The far-reaching economic changes which will provide momentum to the free market in Czechoslovakia are being watched with close interest by other European governments. It would seem sensible to quickly establish links between the Indian private sector and the new and flexible organisational structure that is coming up in Czechoslovakia. I was told in Prague that the Czech émigré industrialist Tomas Bata (who is well-known in India on account of the Bata Shoe Company) was due to arrive shortly at the official invitation of the Czechoslovak government for serious discussions for collaboration in joint ventures. It would be quite proper for Indian businessmen and our Chambers of Commerce to take new initiatives and identify a number of areas where Indo-Czech economic and industrial cooperation can be mutually beneficial.
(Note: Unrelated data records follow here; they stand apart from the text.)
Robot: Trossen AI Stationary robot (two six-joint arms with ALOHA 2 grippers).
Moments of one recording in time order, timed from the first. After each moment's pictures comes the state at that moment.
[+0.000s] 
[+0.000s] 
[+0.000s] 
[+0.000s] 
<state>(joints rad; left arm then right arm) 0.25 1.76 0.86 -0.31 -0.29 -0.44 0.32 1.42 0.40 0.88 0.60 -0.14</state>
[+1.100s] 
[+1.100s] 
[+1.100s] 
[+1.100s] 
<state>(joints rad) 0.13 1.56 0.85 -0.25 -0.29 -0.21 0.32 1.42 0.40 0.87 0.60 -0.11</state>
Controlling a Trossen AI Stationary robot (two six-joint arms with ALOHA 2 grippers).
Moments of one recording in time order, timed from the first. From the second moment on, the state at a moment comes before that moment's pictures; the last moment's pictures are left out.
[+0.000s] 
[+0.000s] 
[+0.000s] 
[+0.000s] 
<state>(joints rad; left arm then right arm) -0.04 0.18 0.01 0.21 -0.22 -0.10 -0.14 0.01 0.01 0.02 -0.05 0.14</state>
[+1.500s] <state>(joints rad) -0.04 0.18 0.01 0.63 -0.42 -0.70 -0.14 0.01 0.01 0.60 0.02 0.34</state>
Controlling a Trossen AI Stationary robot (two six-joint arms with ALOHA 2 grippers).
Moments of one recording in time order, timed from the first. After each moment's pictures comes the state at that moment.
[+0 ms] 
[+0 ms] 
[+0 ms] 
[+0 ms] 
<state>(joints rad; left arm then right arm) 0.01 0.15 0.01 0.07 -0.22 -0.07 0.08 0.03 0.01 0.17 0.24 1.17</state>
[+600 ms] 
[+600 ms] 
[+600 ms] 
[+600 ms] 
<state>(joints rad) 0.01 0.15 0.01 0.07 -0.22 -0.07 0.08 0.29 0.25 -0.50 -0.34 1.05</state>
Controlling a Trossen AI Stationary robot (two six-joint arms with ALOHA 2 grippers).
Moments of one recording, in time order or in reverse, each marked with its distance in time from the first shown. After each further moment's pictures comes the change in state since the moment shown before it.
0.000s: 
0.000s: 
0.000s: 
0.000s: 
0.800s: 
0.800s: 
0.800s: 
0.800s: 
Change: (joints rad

Finally, I would suggest that it is an extraordinary historical parallel that both India and Czechoslovakia are placing a new emphasis on many common concerns: freedom of mass media; ecological concerns; peaceful resolution of conflicts; improvements of regional relations. To emphasise our common commitment to democratic reforms and pluralism, perhaps the best gesture Vishwanath Pratap Singh can make is to invite Vaclav Havel or Dubcek to be the guest of honour at the Indian Republic Day on January 26, 1990.